Description of the task: Your reply should be a single number, the count of lines in the records that contain "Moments".

Data records:
[Start of Attachment]

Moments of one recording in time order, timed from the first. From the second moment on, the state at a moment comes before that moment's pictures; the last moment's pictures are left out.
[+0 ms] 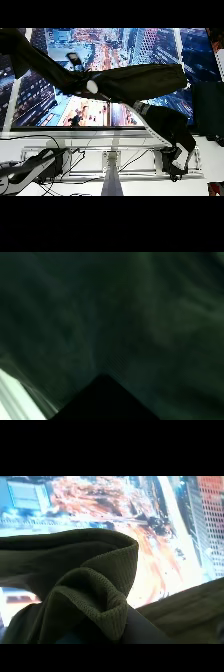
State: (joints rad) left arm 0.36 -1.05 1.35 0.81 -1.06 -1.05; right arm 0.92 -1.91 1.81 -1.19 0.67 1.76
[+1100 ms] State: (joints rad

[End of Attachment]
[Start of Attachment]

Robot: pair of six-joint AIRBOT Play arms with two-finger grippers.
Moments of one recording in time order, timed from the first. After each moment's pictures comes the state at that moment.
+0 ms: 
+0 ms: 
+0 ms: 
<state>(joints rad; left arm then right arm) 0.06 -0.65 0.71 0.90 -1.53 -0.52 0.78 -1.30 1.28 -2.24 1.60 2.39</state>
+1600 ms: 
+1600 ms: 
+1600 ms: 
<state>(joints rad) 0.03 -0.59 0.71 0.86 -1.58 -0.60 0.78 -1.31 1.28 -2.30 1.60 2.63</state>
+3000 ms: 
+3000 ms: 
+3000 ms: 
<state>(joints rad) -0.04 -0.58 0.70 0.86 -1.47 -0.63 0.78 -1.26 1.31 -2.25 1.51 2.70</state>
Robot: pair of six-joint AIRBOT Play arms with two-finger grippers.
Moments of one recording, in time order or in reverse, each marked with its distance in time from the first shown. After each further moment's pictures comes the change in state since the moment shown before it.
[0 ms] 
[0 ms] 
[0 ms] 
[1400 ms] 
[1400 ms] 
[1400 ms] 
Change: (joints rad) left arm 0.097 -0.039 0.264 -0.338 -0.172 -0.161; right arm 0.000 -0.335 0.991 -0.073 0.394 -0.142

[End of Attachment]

The answer: 3